Assignment: Retype exactly the lines below, beginning with the first and ending with the line where "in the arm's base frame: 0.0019" appears.

Start of Supplied material

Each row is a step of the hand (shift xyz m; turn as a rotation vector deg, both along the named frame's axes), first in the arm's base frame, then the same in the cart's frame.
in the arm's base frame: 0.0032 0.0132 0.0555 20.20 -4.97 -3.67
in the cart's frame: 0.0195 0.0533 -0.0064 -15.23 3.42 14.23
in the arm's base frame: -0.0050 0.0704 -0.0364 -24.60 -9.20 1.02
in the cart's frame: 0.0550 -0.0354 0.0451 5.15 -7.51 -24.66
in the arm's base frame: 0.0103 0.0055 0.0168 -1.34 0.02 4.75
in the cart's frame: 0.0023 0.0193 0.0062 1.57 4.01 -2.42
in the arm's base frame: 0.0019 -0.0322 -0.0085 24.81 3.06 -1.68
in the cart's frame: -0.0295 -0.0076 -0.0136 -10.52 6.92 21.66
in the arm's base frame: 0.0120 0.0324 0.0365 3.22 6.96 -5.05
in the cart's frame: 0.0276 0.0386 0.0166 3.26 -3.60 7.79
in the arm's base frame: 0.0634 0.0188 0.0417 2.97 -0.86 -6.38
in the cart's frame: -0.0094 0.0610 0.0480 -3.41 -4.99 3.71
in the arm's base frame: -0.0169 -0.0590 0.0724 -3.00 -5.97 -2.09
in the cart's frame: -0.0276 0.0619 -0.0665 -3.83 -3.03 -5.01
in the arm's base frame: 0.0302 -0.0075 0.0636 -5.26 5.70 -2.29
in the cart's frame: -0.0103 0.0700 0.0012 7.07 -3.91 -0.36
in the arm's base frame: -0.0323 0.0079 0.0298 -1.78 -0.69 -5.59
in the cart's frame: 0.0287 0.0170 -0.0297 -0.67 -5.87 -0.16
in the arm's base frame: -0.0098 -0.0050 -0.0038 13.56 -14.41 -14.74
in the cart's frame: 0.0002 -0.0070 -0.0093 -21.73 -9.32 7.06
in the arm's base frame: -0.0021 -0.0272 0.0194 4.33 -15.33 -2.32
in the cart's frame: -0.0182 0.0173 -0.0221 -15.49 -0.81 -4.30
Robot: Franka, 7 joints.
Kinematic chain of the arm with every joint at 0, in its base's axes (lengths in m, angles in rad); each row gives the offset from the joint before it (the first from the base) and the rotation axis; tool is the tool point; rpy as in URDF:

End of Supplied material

Written solution:
Each row is a step of the hand (shift xyz m; turn as a rotation vector deg, both along the named frame's axes), first in the arm's base frame, then the same in the cart's frame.
in the arm's base frame: 0.0032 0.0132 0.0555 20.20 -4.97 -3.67
in the cart's frame: 0.0195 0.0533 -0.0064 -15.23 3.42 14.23
in the arm's base frame: -0.0050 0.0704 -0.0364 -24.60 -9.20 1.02
in the cart's frame: 0.0550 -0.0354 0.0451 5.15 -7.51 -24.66
in the arm's base frame: 0.0103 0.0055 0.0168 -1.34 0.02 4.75
in the cart's frame: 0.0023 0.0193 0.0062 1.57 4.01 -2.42
in the arm's base frame: 0.0019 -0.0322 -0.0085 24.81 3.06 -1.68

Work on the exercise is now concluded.